About this task →
Give only the number of lines in these records that contain the word "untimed".

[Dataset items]
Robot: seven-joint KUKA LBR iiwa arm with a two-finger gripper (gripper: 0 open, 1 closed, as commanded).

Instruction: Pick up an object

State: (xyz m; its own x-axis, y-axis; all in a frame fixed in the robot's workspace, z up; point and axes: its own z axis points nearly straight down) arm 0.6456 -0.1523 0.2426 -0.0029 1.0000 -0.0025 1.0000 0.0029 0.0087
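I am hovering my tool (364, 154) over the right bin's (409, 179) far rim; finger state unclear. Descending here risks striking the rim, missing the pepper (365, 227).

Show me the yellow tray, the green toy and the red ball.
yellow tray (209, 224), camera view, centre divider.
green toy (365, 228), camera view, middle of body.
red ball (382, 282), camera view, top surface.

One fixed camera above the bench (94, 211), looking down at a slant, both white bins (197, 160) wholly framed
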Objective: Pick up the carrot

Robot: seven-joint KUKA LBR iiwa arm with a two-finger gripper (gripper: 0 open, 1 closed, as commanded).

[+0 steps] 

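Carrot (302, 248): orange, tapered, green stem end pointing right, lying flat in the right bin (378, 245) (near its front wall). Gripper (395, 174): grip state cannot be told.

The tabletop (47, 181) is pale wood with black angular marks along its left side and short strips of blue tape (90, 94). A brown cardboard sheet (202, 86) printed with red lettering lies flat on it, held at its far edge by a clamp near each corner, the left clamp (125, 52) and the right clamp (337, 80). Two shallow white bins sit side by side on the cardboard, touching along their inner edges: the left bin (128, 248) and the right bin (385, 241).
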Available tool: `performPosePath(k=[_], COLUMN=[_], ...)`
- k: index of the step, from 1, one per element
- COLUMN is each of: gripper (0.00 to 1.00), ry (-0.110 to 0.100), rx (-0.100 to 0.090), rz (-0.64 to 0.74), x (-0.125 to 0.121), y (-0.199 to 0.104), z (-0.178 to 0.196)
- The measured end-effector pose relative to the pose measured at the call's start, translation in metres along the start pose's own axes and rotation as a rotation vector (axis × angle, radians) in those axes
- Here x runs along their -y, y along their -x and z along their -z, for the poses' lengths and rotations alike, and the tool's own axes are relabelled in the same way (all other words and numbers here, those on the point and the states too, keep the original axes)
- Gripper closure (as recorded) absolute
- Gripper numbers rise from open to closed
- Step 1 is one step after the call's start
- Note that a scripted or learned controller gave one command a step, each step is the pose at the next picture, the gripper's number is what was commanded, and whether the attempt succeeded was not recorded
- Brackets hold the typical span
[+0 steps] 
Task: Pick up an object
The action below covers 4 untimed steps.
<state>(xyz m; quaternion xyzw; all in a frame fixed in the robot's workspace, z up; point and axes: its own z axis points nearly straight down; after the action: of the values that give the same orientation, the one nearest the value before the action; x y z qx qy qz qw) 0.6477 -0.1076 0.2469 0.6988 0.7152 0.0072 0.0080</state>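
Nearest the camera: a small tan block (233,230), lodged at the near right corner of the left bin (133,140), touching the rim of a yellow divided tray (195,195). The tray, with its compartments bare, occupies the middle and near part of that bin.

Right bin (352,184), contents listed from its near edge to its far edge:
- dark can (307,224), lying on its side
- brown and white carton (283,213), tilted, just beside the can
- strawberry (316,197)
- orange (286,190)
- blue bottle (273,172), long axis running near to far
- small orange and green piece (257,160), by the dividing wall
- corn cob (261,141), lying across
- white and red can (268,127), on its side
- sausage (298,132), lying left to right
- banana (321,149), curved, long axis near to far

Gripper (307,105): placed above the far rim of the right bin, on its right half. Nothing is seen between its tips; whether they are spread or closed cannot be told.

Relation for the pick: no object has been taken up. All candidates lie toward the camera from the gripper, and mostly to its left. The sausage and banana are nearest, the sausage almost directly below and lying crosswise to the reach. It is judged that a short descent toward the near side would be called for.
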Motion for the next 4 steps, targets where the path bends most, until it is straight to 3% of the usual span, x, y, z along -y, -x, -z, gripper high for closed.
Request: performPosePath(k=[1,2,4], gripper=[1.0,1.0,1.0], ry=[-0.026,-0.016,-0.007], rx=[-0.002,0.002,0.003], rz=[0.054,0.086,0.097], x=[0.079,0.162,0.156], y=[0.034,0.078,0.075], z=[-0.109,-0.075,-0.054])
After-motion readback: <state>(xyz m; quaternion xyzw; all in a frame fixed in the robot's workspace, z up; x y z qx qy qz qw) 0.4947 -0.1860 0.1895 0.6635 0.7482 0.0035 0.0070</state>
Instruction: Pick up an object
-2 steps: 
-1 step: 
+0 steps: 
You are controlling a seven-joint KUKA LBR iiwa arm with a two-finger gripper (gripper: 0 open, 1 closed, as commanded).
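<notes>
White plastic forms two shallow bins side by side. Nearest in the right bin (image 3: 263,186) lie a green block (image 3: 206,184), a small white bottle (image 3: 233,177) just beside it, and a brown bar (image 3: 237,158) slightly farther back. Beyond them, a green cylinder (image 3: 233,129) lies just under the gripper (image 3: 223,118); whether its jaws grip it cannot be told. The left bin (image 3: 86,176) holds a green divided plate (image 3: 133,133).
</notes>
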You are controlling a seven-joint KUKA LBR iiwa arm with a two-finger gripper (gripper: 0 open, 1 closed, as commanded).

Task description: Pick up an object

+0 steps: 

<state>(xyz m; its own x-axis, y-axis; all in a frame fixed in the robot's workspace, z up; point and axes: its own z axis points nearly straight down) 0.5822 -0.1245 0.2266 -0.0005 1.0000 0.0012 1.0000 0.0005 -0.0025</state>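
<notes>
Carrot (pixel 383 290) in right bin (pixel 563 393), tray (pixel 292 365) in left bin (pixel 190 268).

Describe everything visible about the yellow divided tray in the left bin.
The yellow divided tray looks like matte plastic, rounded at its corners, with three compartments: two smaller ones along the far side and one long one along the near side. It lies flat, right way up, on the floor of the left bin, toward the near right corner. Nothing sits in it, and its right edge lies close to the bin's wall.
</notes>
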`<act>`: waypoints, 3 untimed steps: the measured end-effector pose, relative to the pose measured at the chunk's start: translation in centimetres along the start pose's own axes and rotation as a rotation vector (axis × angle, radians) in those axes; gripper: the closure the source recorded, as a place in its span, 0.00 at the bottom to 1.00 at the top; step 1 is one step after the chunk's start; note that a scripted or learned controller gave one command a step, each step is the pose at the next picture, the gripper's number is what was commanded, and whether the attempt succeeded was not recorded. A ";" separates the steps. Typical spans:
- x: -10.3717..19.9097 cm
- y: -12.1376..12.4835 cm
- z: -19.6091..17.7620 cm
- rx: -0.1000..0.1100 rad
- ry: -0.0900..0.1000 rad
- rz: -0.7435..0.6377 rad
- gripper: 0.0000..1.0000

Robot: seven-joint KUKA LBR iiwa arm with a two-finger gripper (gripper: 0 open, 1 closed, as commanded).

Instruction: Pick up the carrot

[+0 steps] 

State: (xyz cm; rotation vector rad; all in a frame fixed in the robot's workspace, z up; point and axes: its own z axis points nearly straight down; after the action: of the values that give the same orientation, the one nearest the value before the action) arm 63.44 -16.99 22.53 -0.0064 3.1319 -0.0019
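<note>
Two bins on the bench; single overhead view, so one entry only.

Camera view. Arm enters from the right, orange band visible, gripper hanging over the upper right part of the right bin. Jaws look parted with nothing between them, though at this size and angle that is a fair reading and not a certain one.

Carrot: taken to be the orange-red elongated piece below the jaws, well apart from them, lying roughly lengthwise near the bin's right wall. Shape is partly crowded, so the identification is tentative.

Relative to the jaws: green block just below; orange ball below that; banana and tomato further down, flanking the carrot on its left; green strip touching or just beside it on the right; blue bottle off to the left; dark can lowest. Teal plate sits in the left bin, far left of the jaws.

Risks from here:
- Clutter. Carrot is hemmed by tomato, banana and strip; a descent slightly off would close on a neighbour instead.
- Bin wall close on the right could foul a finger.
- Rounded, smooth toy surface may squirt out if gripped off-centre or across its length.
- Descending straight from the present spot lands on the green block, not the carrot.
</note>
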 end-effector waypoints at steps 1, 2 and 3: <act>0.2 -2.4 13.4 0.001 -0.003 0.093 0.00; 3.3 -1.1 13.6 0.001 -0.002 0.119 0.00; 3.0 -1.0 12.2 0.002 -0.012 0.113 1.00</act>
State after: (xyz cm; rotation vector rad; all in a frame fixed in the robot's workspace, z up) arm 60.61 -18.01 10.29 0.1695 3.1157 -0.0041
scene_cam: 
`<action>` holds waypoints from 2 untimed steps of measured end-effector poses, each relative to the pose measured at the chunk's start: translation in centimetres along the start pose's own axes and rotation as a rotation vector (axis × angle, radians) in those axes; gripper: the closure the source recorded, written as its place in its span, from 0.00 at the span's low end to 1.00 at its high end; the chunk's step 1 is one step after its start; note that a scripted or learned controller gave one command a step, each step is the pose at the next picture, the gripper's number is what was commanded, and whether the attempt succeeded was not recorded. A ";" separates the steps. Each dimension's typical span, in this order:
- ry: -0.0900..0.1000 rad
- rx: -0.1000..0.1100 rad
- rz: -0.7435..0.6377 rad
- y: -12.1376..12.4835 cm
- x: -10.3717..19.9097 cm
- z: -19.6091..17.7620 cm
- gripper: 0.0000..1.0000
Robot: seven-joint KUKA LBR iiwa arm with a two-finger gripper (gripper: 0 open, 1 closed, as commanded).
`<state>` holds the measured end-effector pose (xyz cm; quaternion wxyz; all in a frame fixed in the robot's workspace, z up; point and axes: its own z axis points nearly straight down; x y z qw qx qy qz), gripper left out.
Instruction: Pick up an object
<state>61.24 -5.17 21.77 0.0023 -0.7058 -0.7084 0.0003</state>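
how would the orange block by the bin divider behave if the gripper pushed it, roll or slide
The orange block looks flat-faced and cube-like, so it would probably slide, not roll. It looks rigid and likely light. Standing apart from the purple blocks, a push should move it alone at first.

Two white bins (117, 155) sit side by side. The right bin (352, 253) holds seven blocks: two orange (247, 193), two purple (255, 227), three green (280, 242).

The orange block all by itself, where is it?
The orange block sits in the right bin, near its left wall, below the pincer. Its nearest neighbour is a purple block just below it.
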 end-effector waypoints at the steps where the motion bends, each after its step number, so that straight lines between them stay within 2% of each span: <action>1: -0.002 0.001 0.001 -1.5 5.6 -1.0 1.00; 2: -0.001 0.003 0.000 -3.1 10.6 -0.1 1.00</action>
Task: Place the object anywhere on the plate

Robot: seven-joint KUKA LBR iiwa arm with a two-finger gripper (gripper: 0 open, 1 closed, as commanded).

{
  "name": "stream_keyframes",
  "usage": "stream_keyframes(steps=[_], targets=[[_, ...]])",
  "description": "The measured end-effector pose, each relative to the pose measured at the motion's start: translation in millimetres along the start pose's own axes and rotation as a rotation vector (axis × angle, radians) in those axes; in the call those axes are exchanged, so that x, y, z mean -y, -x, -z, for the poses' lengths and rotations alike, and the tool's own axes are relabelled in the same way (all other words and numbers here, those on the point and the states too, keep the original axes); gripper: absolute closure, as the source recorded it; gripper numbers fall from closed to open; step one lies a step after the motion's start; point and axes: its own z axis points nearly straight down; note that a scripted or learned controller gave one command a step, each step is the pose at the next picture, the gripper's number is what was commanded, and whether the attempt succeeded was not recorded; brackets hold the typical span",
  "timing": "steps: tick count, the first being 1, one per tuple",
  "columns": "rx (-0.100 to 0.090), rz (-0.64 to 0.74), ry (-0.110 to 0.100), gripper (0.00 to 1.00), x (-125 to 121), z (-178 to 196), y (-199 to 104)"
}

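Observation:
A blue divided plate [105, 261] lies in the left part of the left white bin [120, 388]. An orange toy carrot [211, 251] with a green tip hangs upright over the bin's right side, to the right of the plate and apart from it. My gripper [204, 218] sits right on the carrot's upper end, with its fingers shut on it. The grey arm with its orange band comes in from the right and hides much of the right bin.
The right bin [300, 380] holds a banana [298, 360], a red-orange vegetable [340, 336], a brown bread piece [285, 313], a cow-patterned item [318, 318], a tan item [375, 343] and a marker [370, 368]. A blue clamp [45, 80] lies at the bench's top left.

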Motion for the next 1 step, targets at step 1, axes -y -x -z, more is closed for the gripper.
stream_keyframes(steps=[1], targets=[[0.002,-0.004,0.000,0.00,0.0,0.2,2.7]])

Written response →
3